S06E20: All change please, all change

Two things ended this week. A role I’ve wanted to do for years and only ended up doing for nine months. And an epic chess game with Dan. I like the way that they finished at the same time – although, of course, this is confirmation bias. Lots of other things didn’t finish, so it’s entirely possible I’m just grasping for things that fit the pattern I’m trying to build.

Facing the prospect of two weeks off, I am struck again by the existentialist horror of responsibility. I know if I don’t plan things I will default into wasting time. And I know there’s a self-care aspect to wasting time, and there’s a productive way to waste time, but neither of those are embodied in me eating a family bag of crisps and binge-watching Netflix for a week. A couple of days, sure, but I know my default is to just passively wait for something to happen to me. I am going to do my best, on this occasion, to do things.


My lovely team got together and said lovely things to me. Even more kindly they did it on Thursday so, at the end of the day on Friday, I could quietly slip out of the door without any fanfare. I have been thinking about why this is, and it seems to be how I leave any relationship. I want to do it on good terms, but I also don’t want fuss, because fuss means emotional expression and that is a real struggle for me. Consider a party. If one mentions one is leaving, then people will say “Oh no! Already? It’s so early!” and one feels a duty to explain oneself. The cat needs feeding. The crocodile needs brushing. One has left the stove on and the cat’s dinner will be quite burnt. It is rare to find people who say, “Right! Jolly good, lovely to see you, safe journey and au revoir.” Instead, there’s a lot of emotions to manage. I know this is one of those good problems to have – oh no, my friends protest at me leaving – but I think it’s still valid to say it’s exhausting to have to explain multiple times that you’re leaving, yes, you’re really leaving, sorry to disappoint but by this time the crocodile’s almost certainly eaten the cat…

And so again, as always, I slip quietly away, so as not to face up to – I think the disappointment, even feigned, of people who’d like me to stay.


As I look ahead to the next season I am thinking about whether to refocus these notes to be a more effective reflection on work.

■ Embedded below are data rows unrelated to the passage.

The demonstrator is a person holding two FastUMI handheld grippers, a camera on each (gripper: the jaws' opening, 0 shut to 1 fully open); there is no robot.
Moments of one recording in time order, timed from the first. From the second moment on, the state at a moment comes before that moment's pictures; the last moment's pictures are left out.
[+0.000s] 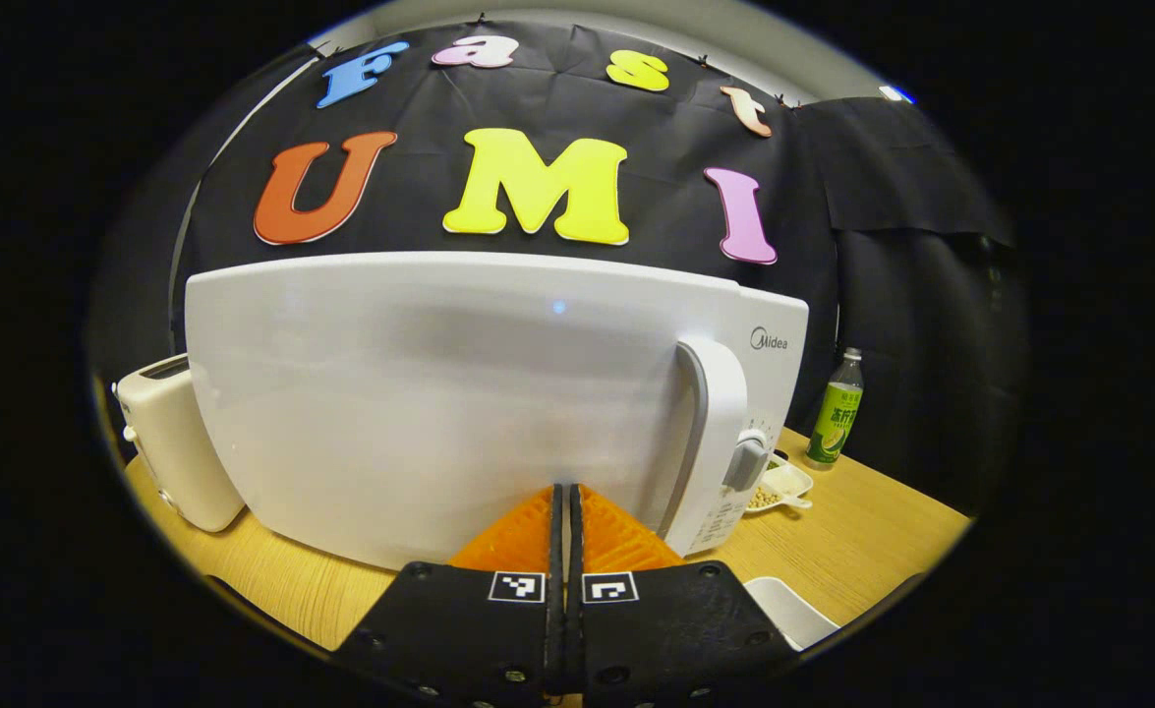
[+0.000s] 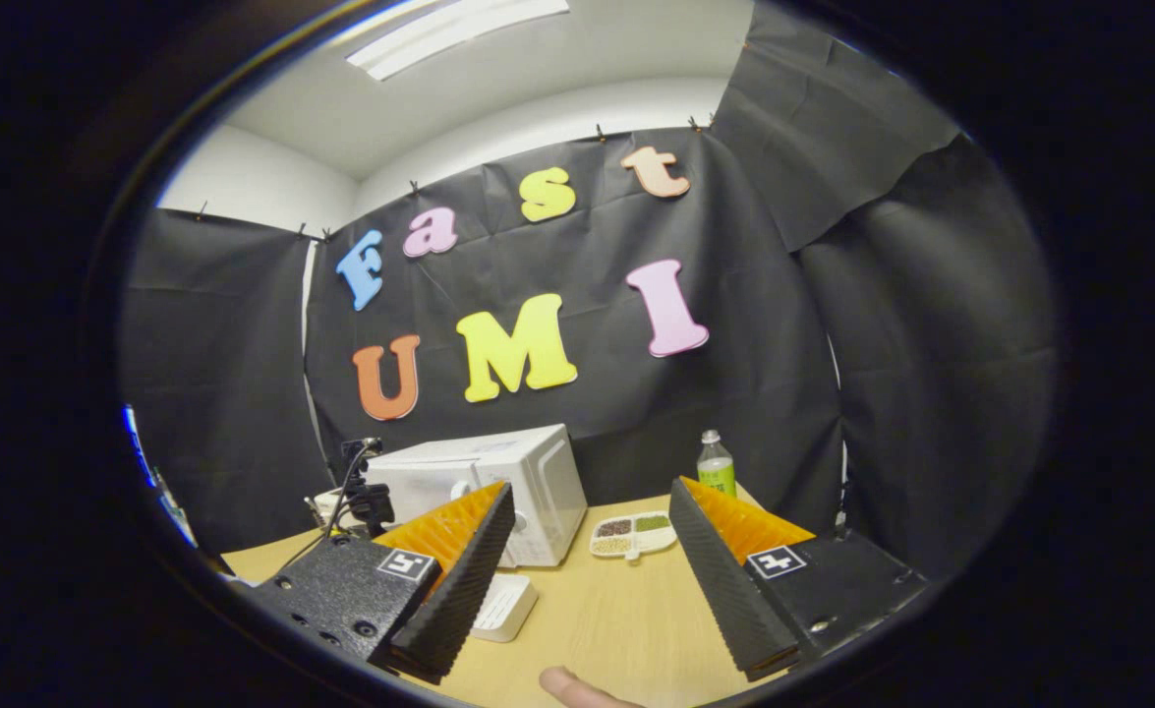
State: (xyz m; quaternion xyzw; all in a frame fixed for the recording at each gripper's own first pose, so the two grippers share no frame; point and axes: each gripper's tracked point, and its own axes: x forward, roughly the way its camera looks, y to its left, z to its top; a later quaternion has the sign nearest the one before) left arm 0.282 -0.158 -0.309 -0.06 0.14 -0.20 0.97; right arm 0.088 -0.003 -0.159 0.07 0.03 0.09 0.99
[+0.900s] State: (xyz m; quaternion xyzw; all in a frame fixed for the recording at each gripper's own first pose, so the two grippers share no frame) left arm 0.214 -0.115 -0.241 -0.08 0.17 -0.13 0.97; right arm 0.031 0.019 -0.150 0.03 0.04 0.06 1.00
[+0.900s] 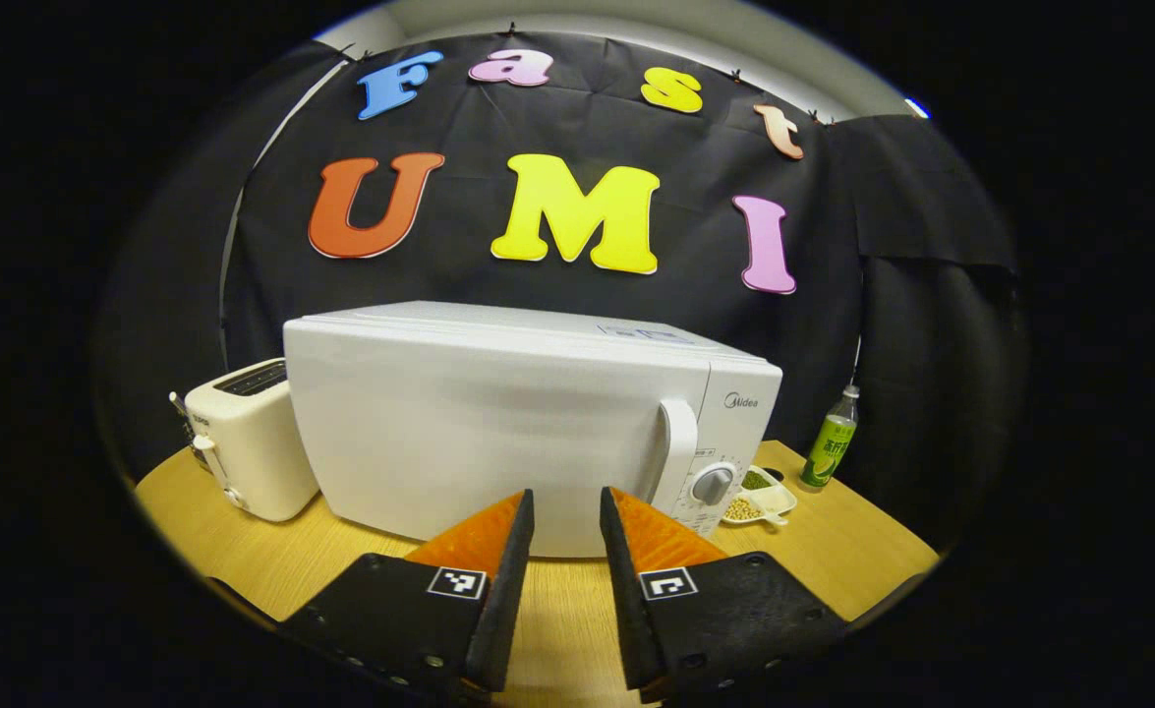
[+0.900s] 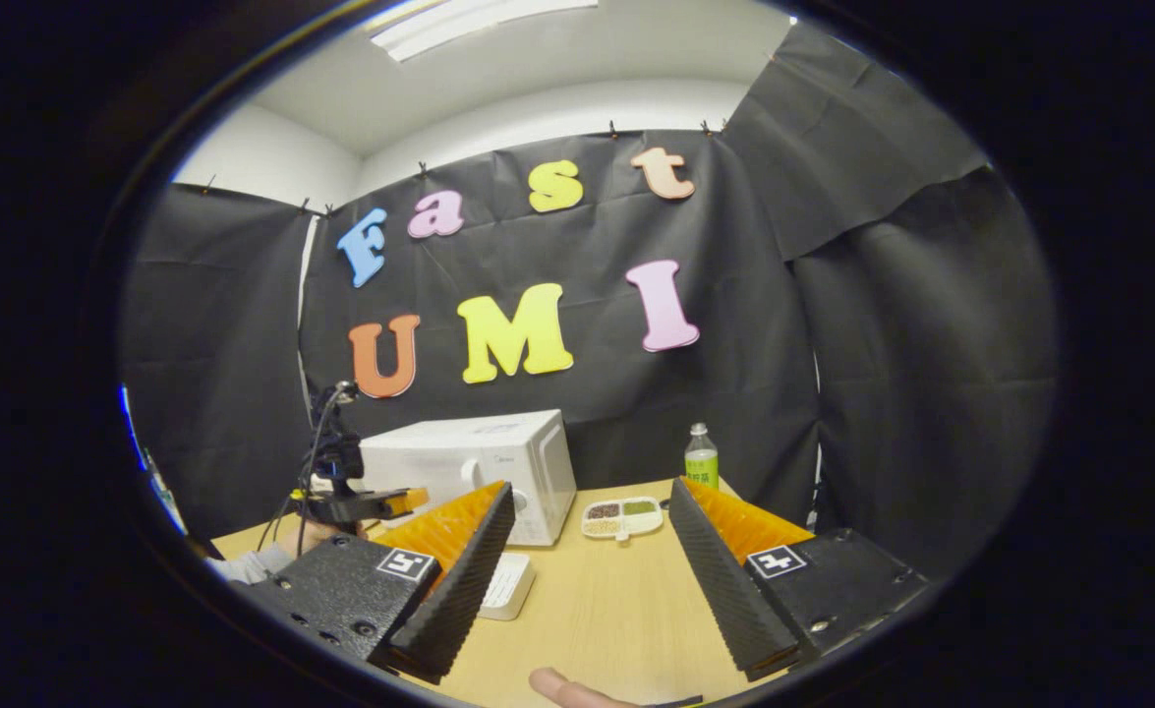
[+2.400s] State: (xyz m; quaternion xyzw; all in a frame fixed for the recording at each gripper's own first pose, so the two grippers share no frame) left arm -0.074 0.038 -0.068 -0.07 0.06 -0.05 0.99; right arm -0.075 0.077 -0.075 -0.02 -0.01 0.04 1.00
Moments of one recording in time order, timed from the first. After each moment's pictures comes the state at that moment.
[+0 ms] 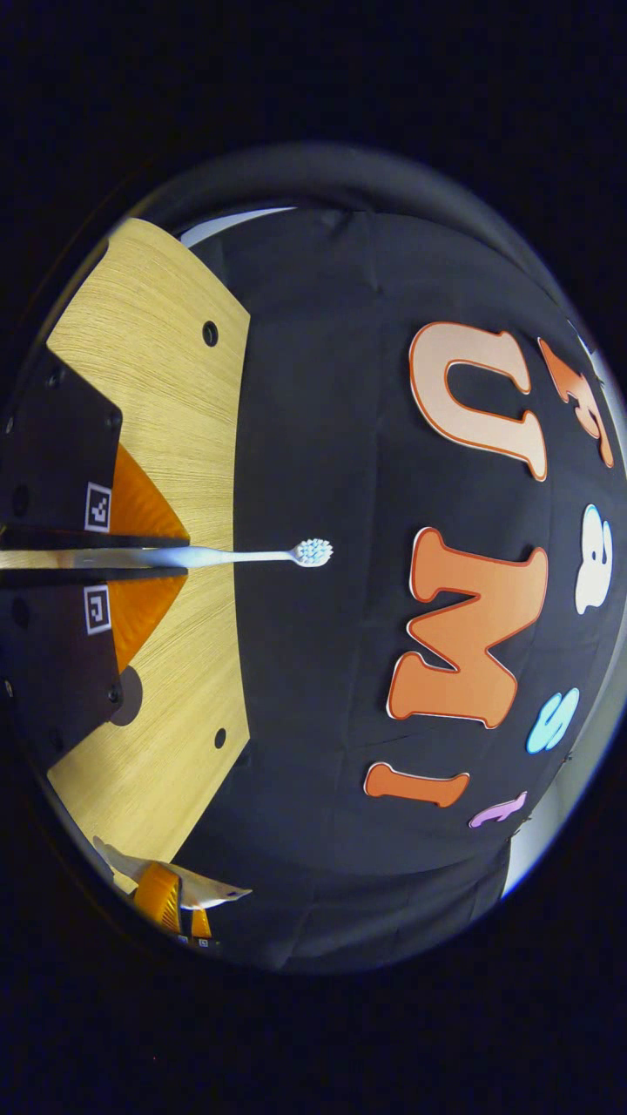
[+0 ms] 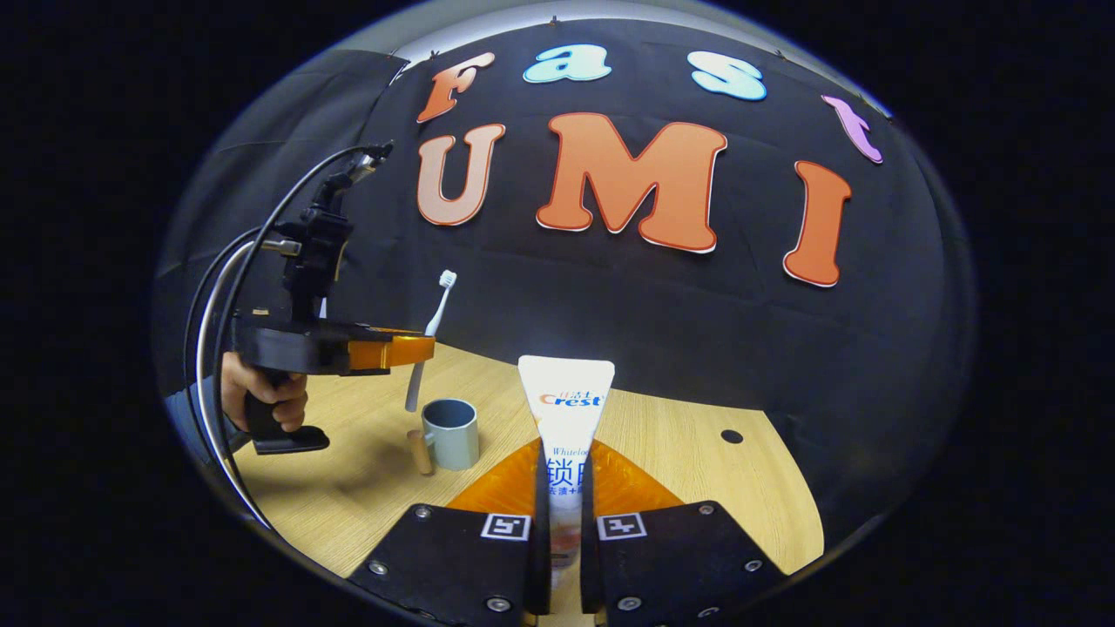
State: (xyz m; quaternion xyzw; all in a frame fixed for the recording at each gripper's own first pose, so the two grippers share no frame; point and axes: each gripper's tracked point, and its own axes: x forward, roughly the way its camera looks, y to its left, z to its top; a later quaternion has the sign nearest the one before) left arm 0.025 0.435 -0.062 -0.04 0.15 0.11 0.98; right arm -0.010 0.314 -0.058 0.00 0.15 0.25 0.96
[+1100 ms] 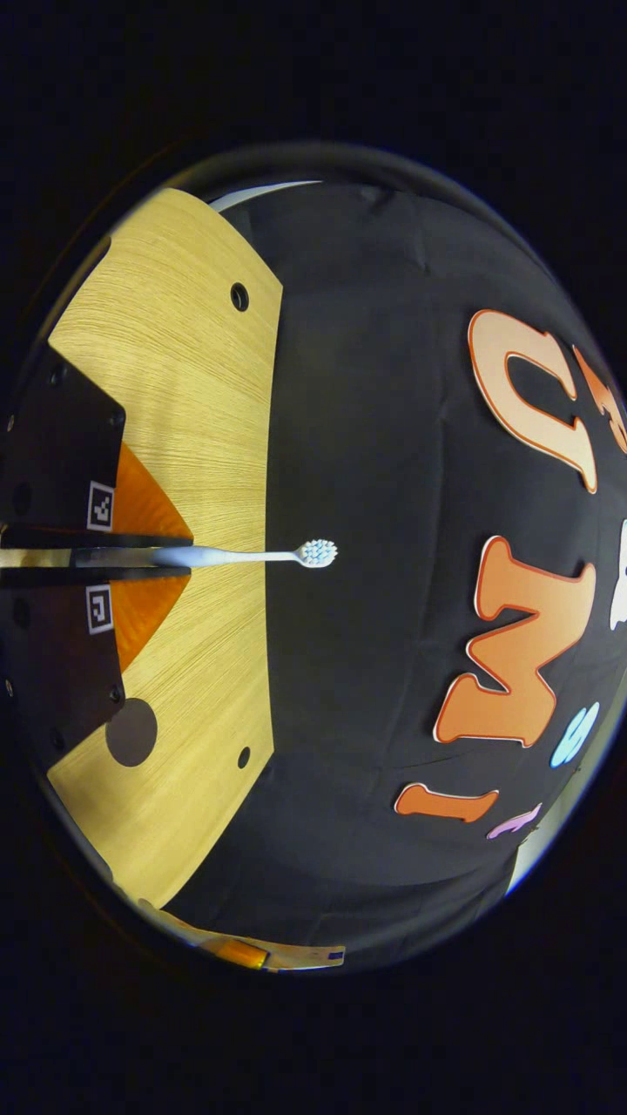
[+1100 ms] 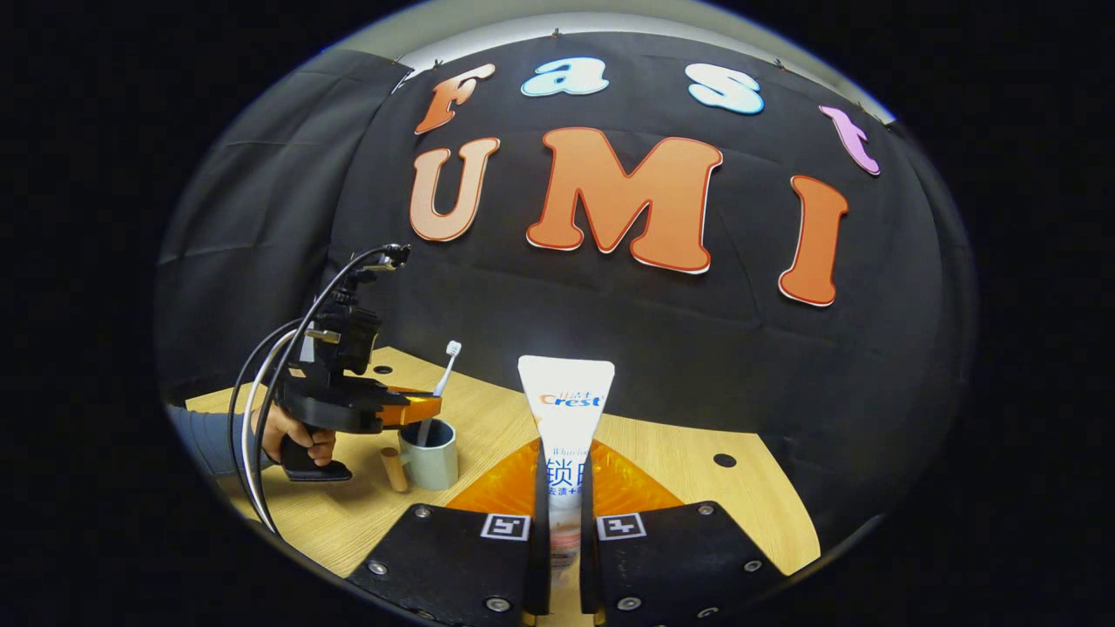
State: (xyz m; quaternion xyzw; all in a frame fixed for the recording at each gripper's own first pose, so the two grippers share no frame) left arm 0.065 0.454 -0.157 -0.06 0.19 0.10 0.98; right arm 0.022 0.319 -0.066 0.00 0.12 0.24 0.96
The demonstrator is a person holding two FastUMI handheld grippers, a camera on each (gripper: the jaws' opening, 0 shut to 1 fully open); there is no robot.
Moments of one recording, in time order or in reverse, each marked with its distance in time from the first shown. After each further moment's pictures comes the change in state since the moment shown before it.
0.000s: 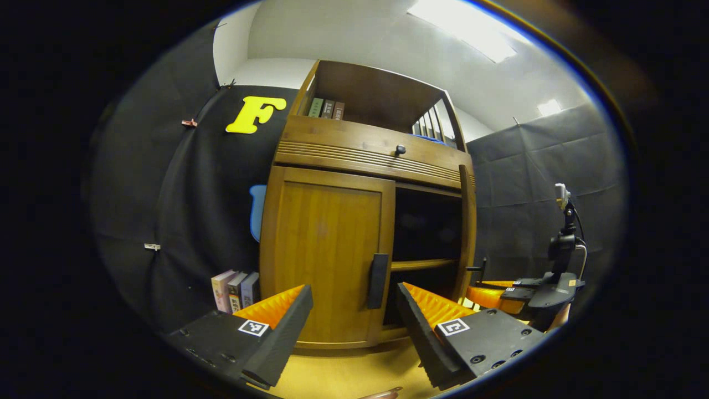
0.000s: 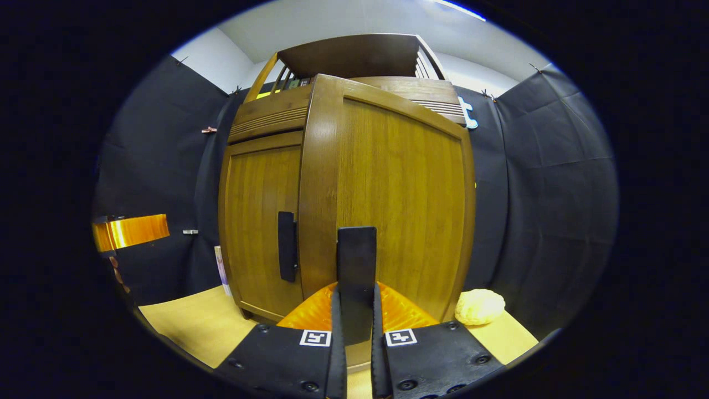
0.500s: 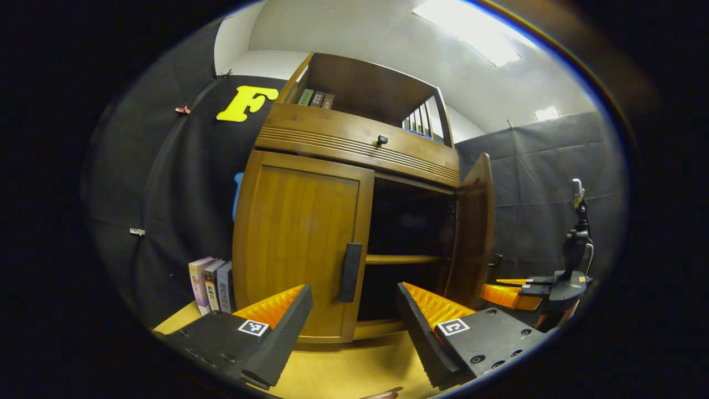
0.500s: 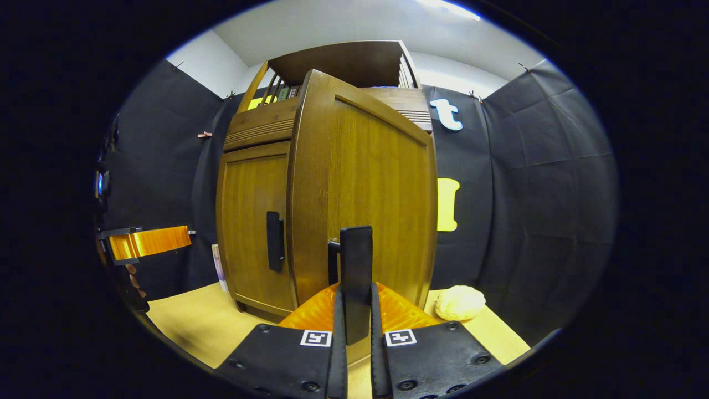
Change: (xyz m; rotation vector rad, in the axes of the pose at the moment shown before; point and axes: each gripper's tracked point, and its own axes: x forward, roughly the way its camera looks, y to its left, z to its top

I’m not sure yet: I like the freedom, but the lack of constraints also produces all sorts of work that’s not necessarily useful for me. Valuable, but not useful. I’m also looking forward to writing a little code again, and I’ve updated my automated graduate rotator with some more content. Next step is to thing about the tricky things like a data architecture; the end-to-end system design; and the words to mask the complexity of what’s going on.